# [WHAT NEEDS TO BE DONE]
The entries follow. Copy every line in which "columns" appears.

# [RECORD SET]
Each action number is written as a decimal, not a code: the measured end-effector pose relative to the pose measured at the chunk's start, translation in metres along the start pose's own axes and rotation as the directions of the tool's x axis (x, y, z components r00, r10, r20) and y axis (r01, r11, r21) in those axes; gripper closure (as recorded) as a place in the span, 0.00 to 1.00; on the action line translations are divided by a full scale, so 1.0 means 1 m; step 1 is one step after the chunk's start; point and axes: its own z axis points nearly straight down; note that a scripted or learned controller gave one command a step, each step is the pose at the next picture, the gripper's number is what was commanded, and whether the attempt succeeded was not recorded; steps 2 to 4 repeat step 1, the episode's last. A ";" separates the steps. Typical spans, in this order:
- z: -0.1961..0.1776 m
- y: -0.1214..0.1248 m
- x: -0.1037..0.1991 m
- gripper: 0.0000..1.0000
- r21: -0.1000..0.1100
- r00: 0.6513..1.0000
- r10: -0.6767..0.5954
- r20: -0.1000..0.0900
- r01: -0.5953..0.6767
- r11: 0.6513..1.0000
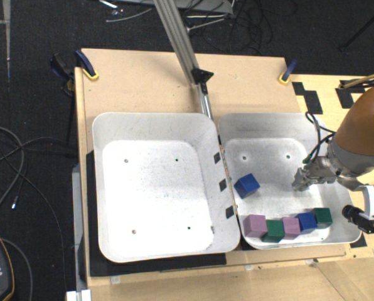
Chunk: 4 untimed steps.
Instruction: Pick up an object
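A blue cube [246, 185] lies alone near the left side of the right bin [262, 127]. Along that bin's front wall sits a row of cubes: purple [255, 225], green [275, 230], a smaller purple one [291, 226], blue [307, 221] and dark green [323, 216]. My gripper [302, 182] hangs low over the right half of the right bin, right of the lone blue cube and above the row. I see nothing between its fingers.
The left bin [152, 184] sits beside the right one on the wooden bench. A metal pole [181, 39] slants down from the top to the gap between the bins. Clamps sit at the bench's back corners [86, 64].
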 end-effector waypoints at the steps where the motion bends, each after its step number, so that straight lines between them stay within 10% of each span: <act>1: 0.000 0.000 0.000 0.00 0.001 1.000 0.000 -0.001 0.000 1.000; 4: 0.000 0.000 0.000 0.00 0.001 1.000 0.000 -0.001 0.000 1.000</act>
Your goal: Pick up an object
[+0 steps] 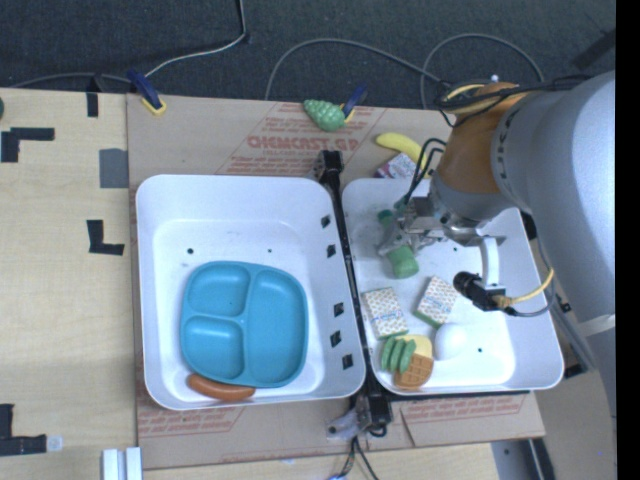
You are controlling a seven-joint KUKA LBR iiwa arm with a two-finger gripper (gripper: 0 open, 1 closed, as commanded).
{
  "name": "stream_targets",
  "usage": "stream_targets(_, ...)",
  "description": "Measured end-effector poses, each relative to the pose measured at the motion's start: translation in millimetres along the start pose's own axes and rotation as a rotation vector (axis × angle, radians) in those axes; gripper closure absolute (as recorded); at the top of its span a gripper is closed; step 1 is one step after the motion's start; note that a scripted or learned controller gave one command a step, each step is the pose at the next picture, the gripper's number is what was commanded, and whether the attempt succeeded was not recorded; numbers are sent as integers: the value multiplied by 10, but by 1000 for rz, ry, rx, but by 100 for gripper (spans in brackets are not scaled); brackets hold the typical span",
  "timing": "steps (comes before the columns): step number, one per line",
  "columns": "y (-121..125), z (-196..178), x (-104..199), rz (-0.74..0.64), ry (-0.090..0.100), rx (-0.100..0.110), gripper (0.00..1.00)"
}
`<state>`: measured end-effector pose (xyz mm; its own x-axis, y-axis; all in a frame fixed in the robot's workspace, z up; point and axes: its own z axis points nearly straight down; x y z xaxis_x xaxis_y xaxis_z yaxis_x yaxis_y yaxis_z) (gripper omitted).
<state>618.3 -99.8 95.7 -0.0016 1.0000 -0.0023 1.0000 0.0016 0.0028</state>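
**Hand down in right bin, over green block**

Arm (530, 158) reaches in from the right, orange band above wrist. Hand (402, 236) sits low in upper-left part of right bin (520, 368). Finger gap: can't tell, wrist and cables hide the tips. Grasp on anything: can't tell either.

Rel. to hand:
- green block (403, 262) just below it, touching or nearly so; can't tell if it's between the fingers.
- two patterned square packets, one (385, 311) further below, other (437, 299) below-right, near each other.
- white round obj (452, 340) below-right, beyond the 2nd packet.
- green/tan toy food piece (410, 359) well below, at bin's bottom-left.
- black cable w/ yellow lead (490, 293) to the right, hanging off the arm.
- yellow banana (399, 145) above, outside the bin on cardboard sheet.
- green textured obj (325, 114) above-left, also on cardboard, by a blue clip.

Left bin (160, 208), well left of hand: blue divided plate (244, 322), orange sausage (220, 388) touching plate's lower edge.

Both bins sit side by side on the desk (50, 268).
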Motion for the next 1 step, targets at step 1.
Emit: stream_targets(1,-10,-891,519,-1,3,2,100)
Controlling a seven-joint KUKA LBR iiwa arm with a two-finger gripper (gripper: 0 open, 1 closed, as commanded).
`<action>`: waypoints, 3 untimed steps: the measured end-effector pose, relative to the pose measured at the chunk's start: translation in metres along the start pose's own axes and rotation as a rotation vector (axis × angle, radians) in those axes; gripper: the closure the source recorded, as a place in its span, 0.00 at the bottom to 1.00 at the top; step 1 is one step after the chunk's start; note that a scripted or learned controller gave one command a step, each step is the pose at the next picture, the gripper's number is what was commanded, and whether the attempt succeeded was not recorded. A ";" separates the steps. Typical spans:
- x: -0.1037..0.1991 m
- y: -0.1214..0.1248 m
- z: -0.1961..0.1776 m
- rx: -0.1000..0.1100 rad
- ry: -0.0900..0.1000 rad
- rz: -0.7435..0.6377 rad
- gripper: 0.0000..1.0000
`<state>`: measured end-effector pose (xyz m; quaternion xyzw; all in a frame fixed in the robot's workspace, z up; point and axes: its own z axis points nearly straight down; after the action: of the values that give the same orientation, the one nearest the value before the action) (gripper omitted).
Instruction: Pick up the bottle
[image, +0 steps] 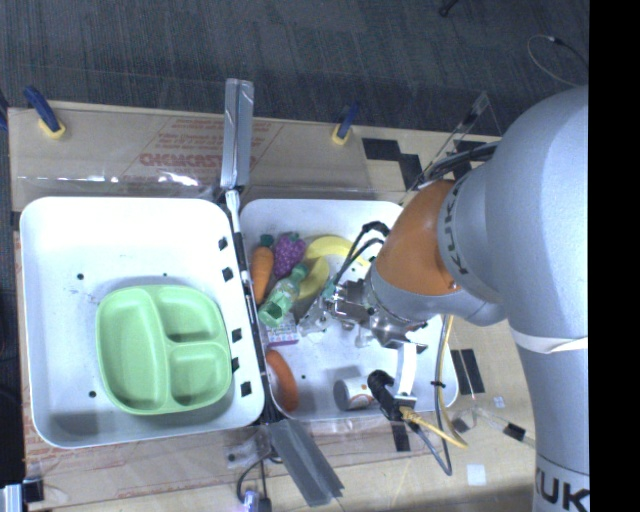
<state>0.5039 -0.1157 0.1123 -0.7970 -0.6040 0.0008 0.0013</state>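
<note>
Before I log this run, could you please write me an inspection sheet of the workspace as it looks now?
Surface: two white bins, left bin and right bin, on a brown bench.
Job's things: green bottle lies in the right bin beside the carrot.
Clutter: grapes, banana, an orange item, a small can; green divided plate in the left bin.
Grippers: tool low near the bottle; finger state unclear.
Cables: black and yellow leads by the wrist.
Surroundings: blue clamps, dark floor.
</note>
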 end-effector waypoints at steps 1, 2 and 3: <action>0.018 -0.006 0.022 0.002 0.000 0.581 0.00; 0.017 0.023 0.022 0.004 0.000 0.894 0.00; 0.019 -0.011 0.016 -0.017 0.010 0.870 0.00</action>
<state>0.4982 -0.0946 0.0959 -0.9773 -0.2117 -0.0078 -0.0028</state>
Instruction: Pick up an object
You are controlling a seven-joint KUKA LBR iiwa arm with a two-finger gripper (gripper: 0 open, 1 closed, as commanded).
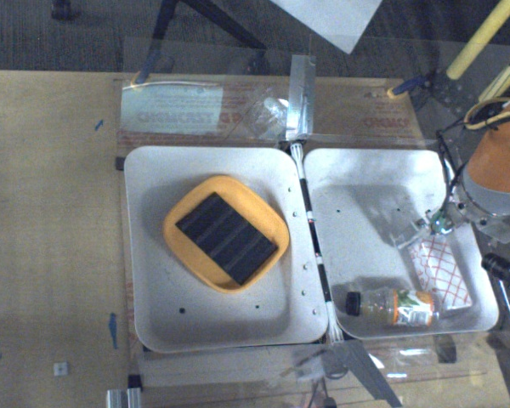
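Note:
A yellow-orange pad with a black ribbed panel [226,242] lies tilted in the middle of the left bin [153,313]. In the right bin [357,177], a small bottle with a black cap and an orange label [393,305] lies on its side near the front wall. A red-and-white checked paper tray [444,272] sits just behind it at the right. My gripper [422,228] reaches in from the right and hangs low over the right bin, just above the checked tray's far corner. Nothing shows in its grasp.
The arm's orange band [500,161] and grey wrist stand over the right bin's right wall. A metal divider [303,100] and crumpled clear plastic [268,113] lie behind the bins. The wooden bench [51,228] stretches to the left.

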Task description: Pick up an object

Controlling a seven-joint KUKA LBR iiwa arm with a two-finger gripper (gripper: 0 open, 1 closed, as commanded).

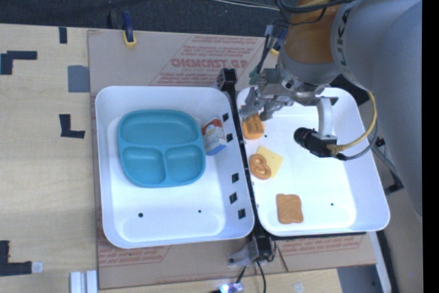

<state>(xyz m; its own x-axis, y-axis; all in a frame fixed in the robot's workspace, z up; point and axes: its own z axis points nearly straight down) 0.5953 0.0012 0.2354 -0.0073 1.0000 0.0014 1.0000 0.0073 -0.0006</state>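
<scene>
The gripper sits at the upper left corner of the right bin, directly over an orange block. Whether it is open or closed cannot be determined. A pretzel, a yellow slice and a toast piece lie lower in the bin. The left bin contains a blue divided plate.

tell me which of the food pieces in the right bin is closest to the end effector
The orange block by the right bin's left wall, directly below the end effector. The pretzel and toast lie farther toward the front.
</scene>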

# [TASK RESULT]
  "timing": "steps (comes before the columns): step number, one per line",
  "columns": "y (-121..125), z (-196..178), x (-104..199), rz (-0.74..0.64), ry (-0.090..0.100), rx (-0.100..0.110), gripper (0.00..1.00)"

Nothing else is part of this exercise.